SADC moves to remove trade barriers

Staff Reporter

Zimbabwe is hosting the 40th annual SADC Technical Barriers to Trade (TBT) Cooperation Structures meeting in Victoria Falls, a platform where the community’s member States are deliberating on setting up fundamentals that ensure conformity, fairness and competitiveness in commerce and industry.

Running under the theme ‘Promoting regional harmonisation of standards for industrialisation and economic growth’, the meeting kicked off on a high note as SADC member States discussed metrology: a basic science of measurement aiming to ensure the accuracy of various tools that determine size, quantity and dimensions.

All the 16 member States of SADC send in representatives for the meetings, with Botswana and Seychelles attending via Zoom.

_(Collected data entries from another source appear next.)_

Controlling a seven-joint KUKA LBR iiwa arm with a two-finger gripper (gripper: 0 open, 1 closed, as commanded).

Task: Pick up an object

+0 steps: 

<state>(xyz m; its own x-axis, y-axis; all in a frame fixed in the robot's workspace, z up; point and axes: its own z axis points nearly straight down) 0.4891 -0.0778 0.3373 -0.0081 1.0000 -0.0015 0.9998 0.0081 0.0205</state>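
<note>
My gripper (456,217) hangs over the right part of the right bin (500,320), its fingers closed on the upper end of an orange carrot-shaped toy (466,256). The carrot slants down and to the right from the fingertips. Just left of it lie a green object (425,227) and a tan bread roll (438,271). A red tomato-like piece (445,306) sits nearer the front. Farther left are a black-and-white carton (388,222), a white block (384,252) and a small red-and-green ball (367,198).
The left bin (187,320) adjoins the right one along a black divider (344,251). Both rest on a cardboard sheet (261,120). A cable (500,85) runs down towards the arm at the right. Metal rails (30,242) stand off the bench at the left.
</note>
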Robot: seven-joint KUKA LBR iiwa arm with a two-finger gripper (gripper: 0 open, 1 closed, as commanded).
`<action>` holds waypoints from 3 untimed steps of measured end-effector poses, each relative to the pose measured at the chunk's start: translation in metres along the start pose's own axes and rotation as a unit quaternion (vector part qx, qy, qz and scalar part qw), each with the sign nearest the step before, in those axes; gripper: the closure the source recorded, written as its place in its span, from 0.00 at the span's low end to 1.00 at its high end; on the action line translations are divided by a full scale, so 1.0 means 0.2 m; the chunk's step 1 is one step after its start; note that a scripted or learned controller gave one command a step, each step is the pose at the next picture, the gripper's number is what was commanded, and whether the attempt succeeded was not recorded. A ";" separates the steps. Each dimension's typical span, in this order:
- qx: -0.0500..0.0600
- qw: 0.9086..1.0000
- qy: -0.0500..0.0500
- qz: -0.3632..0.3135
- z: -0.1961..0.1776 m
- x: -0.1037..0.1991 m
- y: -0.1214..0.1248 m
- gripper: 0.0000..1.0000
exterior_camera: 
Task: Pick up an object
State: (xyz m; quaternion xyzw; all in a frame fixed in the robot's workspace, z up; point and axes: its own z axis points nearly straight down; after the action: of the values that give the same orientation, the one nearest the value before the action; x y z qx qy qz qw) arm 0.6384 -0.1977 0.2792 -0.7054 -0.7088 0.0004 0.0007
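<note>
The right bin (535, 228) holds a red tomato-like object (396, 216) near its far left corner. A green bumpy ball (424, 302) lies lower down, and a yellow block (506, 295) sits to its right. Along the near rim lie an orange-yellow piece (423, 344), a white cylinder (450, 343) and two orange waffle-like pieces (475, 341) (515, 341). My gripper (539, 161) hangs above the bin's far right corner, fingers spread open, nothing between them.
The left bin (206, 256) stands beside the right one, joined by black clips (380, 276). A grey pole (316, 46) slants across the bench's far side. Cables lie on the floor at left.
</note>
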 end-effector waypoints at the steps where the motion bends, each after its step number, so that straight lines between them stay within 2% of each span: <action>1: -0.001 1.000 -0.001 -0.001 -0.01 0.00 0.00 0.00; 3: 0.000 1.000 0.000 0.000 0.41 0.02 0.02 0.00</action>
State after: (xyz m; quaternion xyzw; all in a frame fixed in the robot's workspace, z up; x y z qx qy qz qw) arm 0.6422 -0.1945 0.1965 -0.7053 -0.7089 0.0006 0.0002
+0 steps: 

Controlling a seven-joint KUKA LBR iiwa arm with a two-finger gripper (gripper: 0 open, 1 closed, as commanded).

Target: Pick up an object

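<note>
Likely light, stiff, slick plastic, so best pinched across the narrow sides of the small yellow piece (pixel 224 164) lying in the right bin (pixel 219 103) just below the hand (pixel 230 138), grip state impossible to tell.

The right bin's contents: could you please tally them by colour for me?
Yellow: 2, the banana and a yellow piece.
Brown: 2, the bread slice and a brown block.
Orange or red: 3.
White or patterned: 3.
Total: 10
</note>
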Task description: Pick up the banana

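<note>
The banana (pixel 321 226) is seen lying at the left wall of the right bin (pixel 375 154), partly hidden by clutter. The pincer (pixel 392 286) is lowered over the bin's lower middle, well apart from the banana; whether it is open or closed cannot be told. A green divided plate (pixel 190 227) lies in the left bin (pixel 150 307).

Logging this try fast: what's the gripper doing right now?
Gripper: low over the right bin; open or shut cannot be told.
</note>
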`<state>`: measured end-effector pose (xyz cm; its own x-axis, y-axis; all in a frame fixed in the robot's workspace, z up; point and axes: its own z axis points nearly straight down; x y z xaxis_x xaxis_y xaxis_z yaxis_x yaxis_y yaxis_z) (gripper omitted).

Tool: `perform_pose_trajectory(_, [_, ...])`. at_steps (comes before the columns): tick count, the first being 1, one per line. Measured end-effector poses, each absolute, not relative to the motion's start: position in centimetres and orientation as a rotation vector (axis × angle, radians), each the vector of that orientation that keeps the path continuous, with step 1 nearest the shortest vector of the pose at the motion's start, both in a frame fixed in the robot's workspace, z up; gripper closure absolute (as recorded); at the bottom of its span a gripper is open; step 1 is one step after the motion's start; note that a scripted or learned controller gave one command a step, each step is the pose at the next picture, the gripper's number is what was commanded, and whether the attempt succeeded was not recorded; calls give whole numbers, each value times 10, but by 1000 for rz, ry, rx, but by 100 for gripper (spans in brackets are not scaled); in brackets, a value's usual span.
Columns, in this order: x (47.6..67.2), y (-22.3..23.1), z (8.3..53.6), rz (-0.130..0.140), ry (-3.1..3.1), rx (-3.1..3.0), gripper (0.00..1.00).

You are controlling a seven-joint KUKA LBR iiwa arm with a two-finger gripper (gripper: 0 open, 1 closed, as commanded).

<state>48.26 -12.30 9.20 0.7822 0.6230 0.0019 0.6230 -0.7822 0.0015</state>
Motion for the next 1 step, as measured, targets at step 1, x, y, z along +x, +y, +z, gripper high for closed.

Metrology formulates the basis of standards and conformity for inter-States trade globally, hence it is the obligation of SADC member States to ensure they regulate and assess the accuracy of various instruments of measure in their respective countries.

Meanwhile, the meeting comes at a time when the continent is waking up to the urgent need for self-reliance as United States (US) President Donald Trump embarks on a crusade to cut off aid to Africa and other developing regions.

In a rapid march towards consolidating intra-Africa trade, the delegates resolved by consensus to host the regional workshop on Regulatory Impact Assessment (RIA) to enable them to account and take stock of the effectiveness and areas of improvement for effective capacity utilisation.

The TBT meeting reflects the continent’s political will to implement Africa Continental Free Trade Areas (AfCFTA), an initiative that was adopted to promote trade and commerce among African nations.

Zimbabwe, under the stewardship of President Emmerson Mnangagwa, who is also the current SADC Chairman, continues to set the pace and standard as the TBT’s 2025 theme resonates with the Second Republic’s mantra to industrialise and modernise Zimbabwe.